▸ Activity
After reading the records, print them all again exactly as they stand.

══════════

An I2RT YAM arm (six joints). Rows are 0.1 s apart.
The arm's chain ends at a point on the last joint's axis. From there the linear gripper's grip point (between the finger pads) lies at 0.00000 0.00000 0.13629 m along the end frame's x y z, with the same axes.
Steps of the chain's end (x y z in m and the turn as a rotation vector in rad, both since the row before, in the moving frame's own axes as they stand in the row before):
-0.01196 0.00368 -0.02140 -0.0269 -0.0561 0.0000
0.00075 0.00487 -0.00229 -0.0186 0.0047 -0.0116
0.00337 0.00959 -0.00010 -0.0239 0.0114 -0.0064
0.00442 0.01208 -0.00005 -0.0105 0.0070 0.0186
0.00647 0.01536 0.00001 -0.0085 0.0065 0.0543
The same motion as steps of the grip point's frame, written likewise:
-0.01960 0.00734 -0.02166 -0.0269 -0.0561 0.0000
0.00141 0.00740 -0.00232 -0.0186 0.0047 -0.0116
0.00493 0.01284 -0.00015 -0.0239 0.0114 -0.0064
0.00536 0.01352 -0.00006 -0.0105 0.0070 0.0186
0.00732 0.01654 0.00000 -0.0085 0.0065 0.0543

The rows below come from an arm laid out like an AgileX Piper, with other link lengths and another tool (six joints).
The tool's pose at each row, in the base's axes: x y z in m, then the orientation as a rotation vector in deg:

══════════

▸ Finished task
An I2RT YAM arm (six joints). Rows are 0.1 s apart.
The arm's chain ends at a point on the last joint's axis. From there the linear gripper's grip point (between the finger pads) lies at 0.00000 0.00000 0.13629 m along the end frame's x y z, with the same axes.
Steps of the chain's end (x y z in m and the turn as a rotation vector in rad, both since the row before, in the moving frame's own axes as they stand in the row before):
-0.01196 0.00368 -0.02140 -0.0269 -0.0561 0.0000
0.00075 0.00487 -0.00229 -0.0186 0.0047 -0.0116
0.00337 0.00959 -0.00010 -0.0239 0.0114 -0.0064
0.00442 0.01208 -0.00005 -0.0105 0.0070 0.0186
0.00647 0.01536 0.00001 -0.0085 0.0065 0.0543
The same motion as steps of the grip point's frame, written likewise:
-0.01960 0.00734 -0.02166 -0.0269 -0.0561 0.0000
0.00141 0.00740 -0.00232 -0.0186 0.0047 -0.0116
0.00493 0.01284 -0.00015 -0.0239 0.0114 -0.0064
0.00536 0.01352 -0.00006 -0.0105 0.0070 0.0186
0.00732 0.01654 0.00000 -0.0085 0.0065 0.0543

The rows below come from an arm laid out like an AgileX Piper, with other link lengths and another tool (six joints).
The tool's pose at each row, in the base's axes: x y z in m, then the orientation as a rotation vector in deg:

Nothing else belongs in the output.